Marzący o dalekich wycieczkach mężczyzna bawi się w wakacje. Już po chwili w płetwach i masce biegnie plażą Jeziora Zegrzyńskiego. Tak powiat legionowski zachęca do wypoczynku nad podwarszawskim zalewem.

Zalew Zegrzyński. To tu w każdy ciepły weekend królują plastikowe klapki a dym z rozpalonych grilli niemalże całkowicie przesłania drogę z Nieporętu do Zegrza. Z głośnika barki, na której zbudowano bar, słychać zniecierpliwiony głos "Zamówienie numer 31. Podwójne frytki". Wciąż jednak nikt się nie zgłasza. Być może jednodniowi warszawscy urlopowicze zdążyli już wypłynąć w rejs rowerem wodnym. Każdy, kto próbował rozłożyć ręcznik na jednej z zatłoczonych zegrzyńskich plaż, nie ma najmniejszych wątpliwości jaką zalew cieszy się popularnością. Jak każdy produkt turystyczny potrzebuje jednak promocji.

Zabawa w wakacje

Powiat legionowski, kontynuując rozpoczętą przed Euro 2012 kampanię, zlecił nakręcenie klipu zachęcającego do wypoczynku nad Zegrzem. Jest on skierowany nie tylko do mieszkańców województwa Mazowieckiego, ale i całej Polski. Powstał w studiu produkującym lokalną telewizję.

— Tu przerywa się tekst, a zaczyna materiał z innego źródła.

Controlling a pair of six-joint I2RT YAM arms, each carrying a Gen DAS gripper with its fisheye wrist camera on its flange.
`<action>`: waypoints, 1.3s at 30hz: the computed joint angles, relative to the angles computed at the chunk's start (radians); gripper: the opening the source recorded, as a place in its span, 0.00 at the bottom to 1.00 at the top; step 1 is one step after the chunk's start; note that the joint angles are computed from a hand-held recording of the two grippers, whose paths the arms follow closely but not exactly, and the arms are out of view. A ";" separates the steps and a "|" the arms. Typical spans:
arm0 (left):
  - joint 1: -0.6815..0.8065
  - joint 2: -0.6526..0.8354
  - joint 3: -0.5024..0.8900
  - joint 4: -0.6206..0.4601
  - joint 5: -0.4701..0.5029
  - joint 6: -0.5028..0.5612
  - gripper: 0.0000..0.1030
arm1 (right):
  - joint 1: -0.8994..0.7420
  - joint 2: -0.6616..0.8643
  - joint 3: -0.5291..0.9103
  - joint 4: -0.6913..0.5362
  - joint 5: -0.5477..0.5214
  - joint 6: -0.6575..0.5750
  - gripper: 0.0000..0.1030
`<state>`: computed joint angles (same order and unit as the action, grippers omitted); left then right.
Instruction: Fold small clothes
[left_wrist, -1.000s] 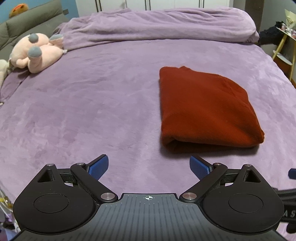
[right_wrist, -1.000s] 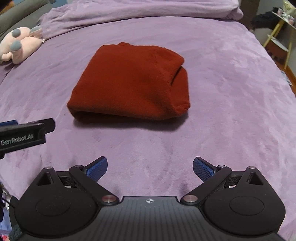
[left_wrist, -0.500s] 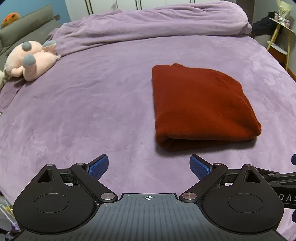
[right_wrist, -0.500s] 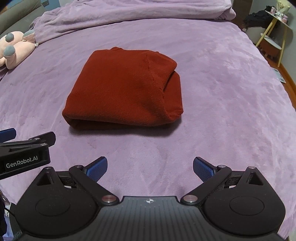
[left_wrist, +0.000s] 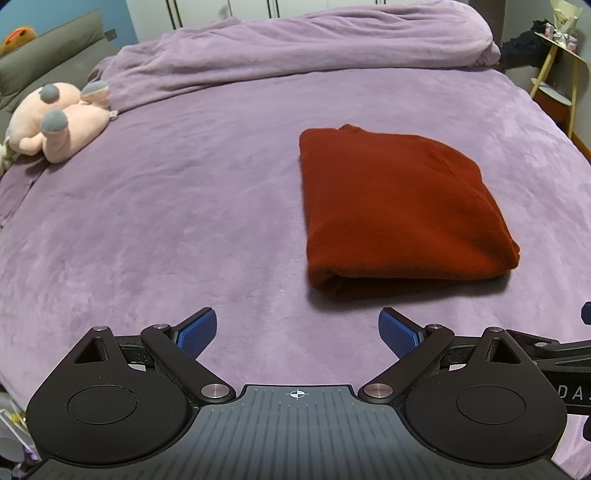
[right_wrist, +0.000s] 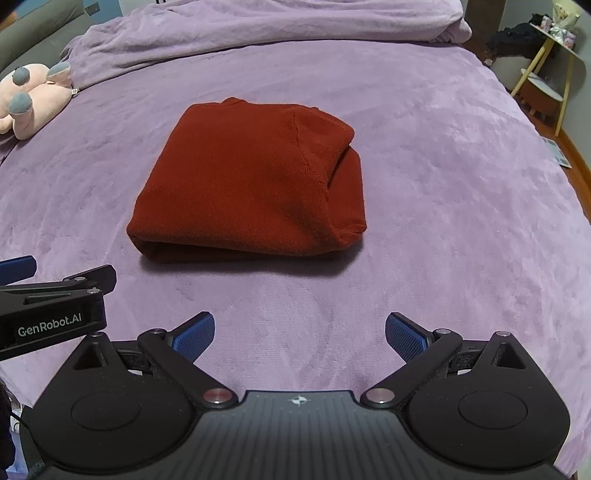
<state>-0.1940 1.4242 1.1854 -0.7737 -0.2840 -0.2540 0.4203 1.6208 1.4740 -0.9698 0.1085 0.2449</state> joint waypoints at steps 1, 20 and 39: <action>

Widzimy na nim mężczyznę, który pod osłona nocy bawi się w urlop. Wciela się coraz to w inne postacie. Kres stawia temu obudzona hałasami córka. W następnej scenie szczęśliwa rodzina wypoczywa już na plaży Zalewu Zegrzyńskiego. "Żeby się dobrze bawić nie trzeba wyjeżdżać daleko" – informuje lektor.

"Nie trzeba jechać daleko"

Mirosław Pachulski, naczelnik wydziału promocji powiatu legionowskiego, nie boi się śmieszności. - Wierzę w poczucie humoru ludzi którzy przyjeżdżają nad jezioro i w to, że potrafią złapać dystans – mówi Pachulski. - Spot pokazuje, że każdy ma marzenia o wakacjach. Nie trzeba jednak jechać daleko. Wystarczy nad zalew – wyjaśnia. - To nie jest tylko miejsce na grilla, ale jest to nasze małe morze pod Warszawą - dodaje.

Naczelnik przyznaje, że nie wszystkim spot przypadł do gustu. - Jednym się podoba, innym się nie podoba. Nie dostaliśmy jednak w tej sprawie żadnej skargi – mówi.

Spot kosztował 20 tys. złotych. Pachulski mówi, że jeżeli znajdą się pieniądze, to powstaną kolejne filmy.